**WHAT THE TASK ASKS**
All of the entries below are to be copied word for word.

**DATA PROVIDED**

= Beginning of Section =

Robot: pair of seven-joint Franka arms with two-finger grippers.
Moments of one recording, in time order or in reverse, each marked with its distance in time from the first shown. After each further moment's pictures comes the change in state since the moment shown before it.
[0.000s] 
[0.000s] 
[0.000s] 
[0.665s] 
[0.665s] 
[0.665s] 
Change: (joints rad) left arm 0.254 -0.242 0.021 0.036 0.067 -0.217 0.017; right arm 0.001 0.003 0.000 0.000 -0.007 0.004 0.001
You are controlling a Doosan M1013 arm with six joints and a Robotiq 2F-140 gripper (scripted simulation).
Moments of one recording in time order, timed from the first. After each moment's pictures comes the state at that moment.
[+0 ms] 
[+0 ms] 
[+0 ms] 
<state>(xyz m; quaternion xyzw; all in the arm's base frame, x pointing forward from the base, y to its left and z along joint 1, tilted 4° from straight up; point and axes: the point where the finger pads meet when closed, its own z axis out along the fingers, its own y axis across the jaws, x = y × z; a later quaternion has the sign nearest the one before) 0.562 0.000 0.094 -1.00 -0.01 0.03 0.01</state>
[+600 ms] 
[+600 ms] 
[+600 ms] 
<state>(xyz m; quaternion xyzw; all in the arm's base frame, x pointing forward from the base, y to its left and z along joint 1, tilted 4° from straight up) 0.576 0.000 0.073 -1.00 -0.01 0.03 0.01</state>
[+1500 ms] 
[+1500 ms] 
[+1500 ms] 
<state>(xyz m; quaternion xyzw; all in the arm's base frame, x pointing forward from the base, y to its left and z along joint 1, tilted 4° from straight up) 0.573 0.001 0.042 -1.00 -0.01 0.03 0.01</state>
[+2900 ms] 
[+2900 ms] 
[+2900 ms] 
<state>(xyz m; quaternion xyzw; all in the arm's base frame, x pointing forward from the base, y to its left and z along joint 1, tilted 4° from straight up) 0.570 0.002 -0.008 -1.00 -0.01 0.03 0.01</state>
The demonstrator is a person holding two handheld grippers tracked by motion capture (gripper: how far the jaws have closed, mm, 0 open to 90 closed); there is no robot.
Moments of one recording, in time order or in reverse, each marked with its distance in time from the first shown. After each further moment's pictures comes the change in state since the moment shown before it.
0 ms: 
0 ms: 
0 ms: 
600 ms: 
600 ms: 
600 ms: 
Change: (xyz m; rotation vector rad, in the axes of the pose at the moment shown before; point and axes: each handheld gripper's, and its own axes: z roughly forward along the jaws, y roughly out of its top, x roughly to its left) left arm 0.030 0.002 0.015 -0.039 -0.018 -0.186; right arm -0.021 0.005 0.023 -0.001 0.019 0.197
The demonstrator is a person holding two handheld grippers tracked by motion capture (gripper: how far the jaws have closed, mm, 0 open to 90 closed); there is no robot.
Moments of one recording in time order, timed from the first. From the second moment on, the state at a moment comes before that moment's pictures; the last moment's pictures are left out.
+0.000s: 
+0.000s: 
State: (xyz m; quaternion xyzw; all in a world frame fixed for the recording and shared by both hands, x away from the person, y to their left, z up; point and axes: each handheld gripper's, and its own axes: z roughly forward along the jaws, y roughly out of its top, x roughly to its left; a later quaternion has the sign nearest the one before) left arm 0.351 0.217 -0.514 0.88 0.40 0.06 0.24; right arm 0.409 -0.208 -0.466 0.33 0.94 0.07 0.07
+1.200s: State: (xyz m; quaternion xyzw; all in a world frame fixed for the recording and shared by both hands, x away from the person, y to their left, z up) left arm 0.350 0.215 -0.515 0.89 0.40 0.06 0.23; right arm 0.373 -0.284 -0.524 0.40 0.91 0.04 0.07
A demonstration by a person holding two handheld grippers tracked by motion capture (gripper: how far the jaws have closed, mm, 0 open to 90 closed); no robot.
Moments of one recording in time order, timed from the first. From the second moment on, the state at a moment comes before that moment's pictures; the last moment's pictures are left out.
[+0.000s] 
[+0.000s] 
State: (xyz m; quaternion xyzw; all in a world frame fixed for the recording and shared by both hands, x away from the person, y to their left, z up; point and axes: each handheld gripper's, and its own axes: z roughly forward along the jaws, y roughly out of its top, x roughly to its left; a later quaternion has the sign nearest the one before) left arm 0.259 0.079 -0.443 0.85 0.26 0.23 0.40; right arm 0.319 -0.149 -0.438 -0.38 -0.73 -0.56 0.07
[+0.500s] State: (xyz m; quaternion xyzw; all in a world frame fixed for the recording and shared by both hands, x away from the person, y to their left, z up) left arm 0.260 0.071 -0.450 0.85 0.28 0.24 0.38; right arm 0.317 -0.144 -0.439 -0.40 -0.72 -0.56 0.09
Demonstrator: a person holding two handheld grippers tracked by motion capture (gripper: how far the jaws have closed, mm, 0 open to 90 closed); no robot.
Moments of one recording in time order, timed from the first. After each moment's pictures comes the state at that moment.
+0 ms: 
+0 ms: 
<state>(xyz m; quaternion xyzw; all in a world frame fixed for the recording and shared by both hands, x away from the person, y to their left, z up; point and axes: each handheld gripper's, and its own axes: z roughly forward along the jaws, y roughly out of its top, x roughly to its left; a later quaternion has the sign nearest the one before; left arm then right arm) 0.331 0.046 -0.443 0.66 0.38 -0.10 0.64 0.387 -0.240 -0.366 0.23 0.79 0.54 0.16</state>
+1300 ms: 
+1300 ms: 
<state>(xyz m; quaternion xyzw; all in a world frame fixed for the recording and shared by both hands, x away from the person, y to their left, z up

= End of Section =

**REPLY**
Robot: pair of seven-joint Franka arms with two-finger grippers.
Moments of one recording, in time order or in reverse, each marked with its distance in time from the first shown. After each further moment's pictures comes the change in state since the moment shown before it.
[0.000s] 
[0.000s] 
[0.000s] 
[0.665s] 
[0.665s] 
[0.665s] 
Change: (joints rad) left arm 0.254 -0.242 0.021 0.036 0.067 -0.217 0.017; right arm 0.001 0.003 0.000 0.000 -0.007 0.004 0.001
You are controlling a Doosan M1013 arm with six joints and a Robotiq 2F-140 gripper (scripted simulation).
Moments of one recording in time order, timed from the first. After each moment's pictures comes the state at that moment.
[+0 ms] 
[+0 ms] 
[+0 ms] 
<state>(xyz m; quaternion xyzw; all in the arm's base frame, x pointing forward from the base, y to its left and z along joint 1, tilted 4° from straight up; point and axes: the point where the finger pads meet when closed, its own z axis out along the fingers, its own y axis across the jaws, x = y × z; a later quaternion has the sign nearest the one before) 0.562 0.000 0.094 -1.00 -0.01 0.03 0.01</state>
[+600 ms] 
[+600 ms] 
[+600 ms] 
<state>(xyz m; quaternion xyzw; all in the arm's base frame, x pointing forward from the base, y to its left and z along joint 1, tilted 4° from straight up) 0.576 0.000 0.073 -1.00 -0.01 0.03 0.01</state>
[+1500 ms] 
[+1500 ms] 
[+1500 ms] 
<state>(xyz m; quaternion xyzw; all in the arm's base frame, x pointing forward from the base, y to its left and z along joint 1, tilted 4° from straight up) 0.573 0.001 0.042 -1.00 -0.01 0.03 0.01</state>
[+2900 ms] 
[+2900 ms] 
[+2900 ms] 
<state>(xyz m; quaternion xyzw; all in the arm's base frame, x pointing forward from the base, y to its left and z along joint 1, tilted 4° from straight up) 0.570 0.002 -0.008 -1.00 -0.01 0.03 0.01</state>
The demonstrator is a person holding two handheld grippers tracked by motion capture (gripper: how far the jaws have closed, mm, 0 open to 90 closed); there is no robot.
Moments of one recording, in time order or in reverse, each marked with its distance in time from the first shown. After each further moment's pictures comes the change in state since the moment shown before it.
0 ms: 
0 ms: 
0 ms: 
600 ms: 
600 ms: 
600 ms: 
Change: (xyz m; rotation vector rad, in the axes of the pose at the moment shown before; point and axes: each handheld gripper's, and its own axes: z roughly forward along the jaws, y roughly out of its top, x roughly to its left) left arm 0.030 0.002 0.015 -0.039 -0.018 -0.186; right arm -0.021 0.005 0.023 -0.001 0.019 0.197
The demonstrator is a person holding two handheld grippers tracked by motion capture (gripper: how far the jaws have closed, mm, 0 open to 90 closed); there is no robot.
Moments of one recording in time order, timed from the first. From the second moment on, the state at a moment comes before that moment's pictures; the last moment's pictures are left out.
+0.000s: 
+0.000s: 
State: (xyz m; quaternion xyzw; all in a world frame fixed for the recording and shared by both hands, x away from the person, y to their left, z up; point and axes: each handheld gripper's, and its own axes: z roughly forward along the jaws, y roughly out of its top, x roughly to its left; a later quaternion has the sign nearest the one before) left arm 0.351 0.217 -0.514 0.88 0.40 0.06 0.24; right arm 0.409 -0.208 -0.466 0.33 0.94 0.07 0.07
+1.200s: State: (xyz m; quaternion xyzw; all in a world frame fixed for the recording and shared by both hands, x away from the person, y to their left, z up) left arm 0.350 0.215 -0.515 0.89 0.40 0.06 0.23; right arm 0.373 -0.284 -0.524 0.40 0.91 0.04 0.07
A demonstration by a person holding two handheld grippers tracked by motion capture (gripper: how far the jaws have closed, mm, 0 open to 90 closed); no robot.
Moments of one recording in time order, timed from the first. From the second moment on, the state at a moment comes before that moment's pictures; the last moment's pictures are left out.
[+0.000s] 
[+0.000s] 
State: (xyz m; quaternion xyzw; all in a world frame fixed for the recording and shared by both hands, x away from the person, y to their left, z up; point and axes: each handheld gripper's, and its own axes: z roughly forward along the jaws, y roughly out of its top, x roughly to its left; a later quaternion has the sign nearest the one before) left arm 0.259 0.079 -0.443 0.85 0.26 0.23 0.40; right arm 0.319 -0.149 -0.438 -0.38 -0.73 -0.56 0.07
[+0.500s] State: (xyz m; quaternion xyzw; all in a world frame fixed for the recording and shared by both hands, x away from the person, y to their left, z up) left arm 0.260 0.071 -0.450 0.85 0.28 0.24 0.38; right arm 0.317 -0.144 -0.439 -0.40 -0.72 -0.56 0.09
Demonstrator: a person holding two handheld grippers tracked by motion capture (gripper: how far the jaws have closed, mm, 0 open to 90 closed); no robot.
Moments of one recording in time order, timed from the first. After each moment's pictures comes the state at that moment.
+0 ms: 
+0 ms: 
<state>(xyz m; quaternion xyzw; all in a world frame fixed for the recording and shared by both hands, x away from the person, y to their left, z up; point and axes: each handheld gripper's, and its own axes: z roughly forward along the jaws, y roughly out of its top, x roughly to its left; a later quaternion has the sign nearest the one before; left arm then right arm) 0.331 0.046 -0.443 0.66 0.38 -0.10 0.64 0.387 -0.240 -0.366 0.23 0.79 0.54 0.16</state>
+1300 ms: 
+1300 ms: 
<state>(xyz m; quaternion xyzw; all in a world frame fixed for the recording and shared by both hands, x away from the person, y to their left, z up

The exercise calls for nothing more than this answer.